_Directions for this task:_ Would you transcribe the listing that follows, character for character, and omit its images?

_Information shown:_

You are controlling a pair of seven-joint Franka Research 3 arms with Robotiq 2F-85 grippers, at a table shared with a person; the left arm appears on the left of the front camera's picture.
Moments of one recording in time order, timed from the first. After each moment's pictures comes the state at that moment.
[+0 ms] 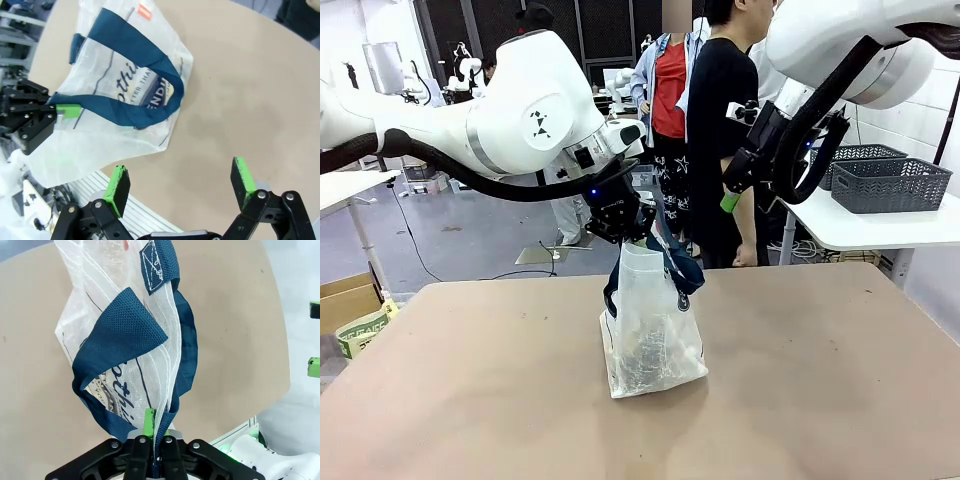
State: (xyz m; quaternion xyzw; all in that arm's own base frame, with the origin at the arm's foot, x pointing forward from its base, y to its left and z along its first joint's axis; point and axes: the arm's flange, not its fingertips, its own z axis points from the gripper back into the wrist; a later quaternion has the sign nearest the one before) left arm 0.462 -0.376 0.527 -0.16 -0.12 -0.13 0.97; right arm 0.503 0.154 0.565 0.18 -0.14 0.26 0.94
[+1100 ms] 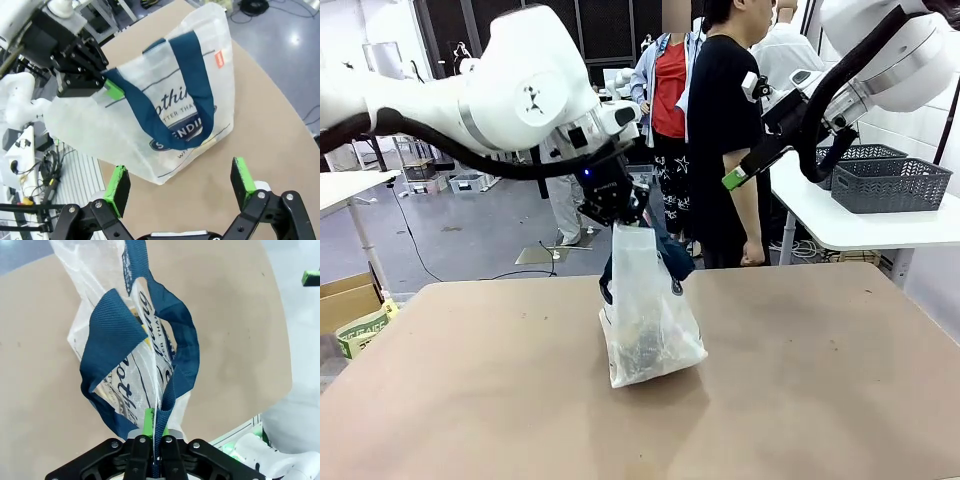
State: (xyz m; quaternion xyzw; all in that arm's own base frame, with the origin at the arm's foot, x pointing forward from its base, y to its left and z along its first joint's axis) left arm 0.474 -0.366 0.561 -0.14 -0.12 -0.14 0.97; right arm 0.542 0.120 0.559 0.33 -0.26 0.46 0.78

_Solution for this task:_
You are controlling a pair of seven-joint Franka Research 3 arms with Robotiq 2F-85 grippers, at a table shared with a person; the left arm appears on the left of the front camera's picture.
Moments of one recording in time order, timed from the first. After each moment's pictures comes the state at that moment.
[+0 ms] 
State: (xyz m; quaternion xyzw; all in that arm's own base frame, with the origin at the arm's foot, x pointing forward from its base, y to its left and z along its first joint's axis; point and axes: the arm's flange, not its fingertips, its own z axis points from the gripper back into the wrist; a later quaternion has the sign nearest the one before) left arm 0.462 -0.376 0.527 -0.16 -0.12 -0.13 0.97; right arm 0.503 0.154 0.565 0.18 -0.14 0.26 0.94
[+1100 ms] 
State: (xyz m; quaternion xyzw; all in that arm's own base frame, with the origin at the arm's foot, x pointing forward from its base, y to its left and z along its first joint's axis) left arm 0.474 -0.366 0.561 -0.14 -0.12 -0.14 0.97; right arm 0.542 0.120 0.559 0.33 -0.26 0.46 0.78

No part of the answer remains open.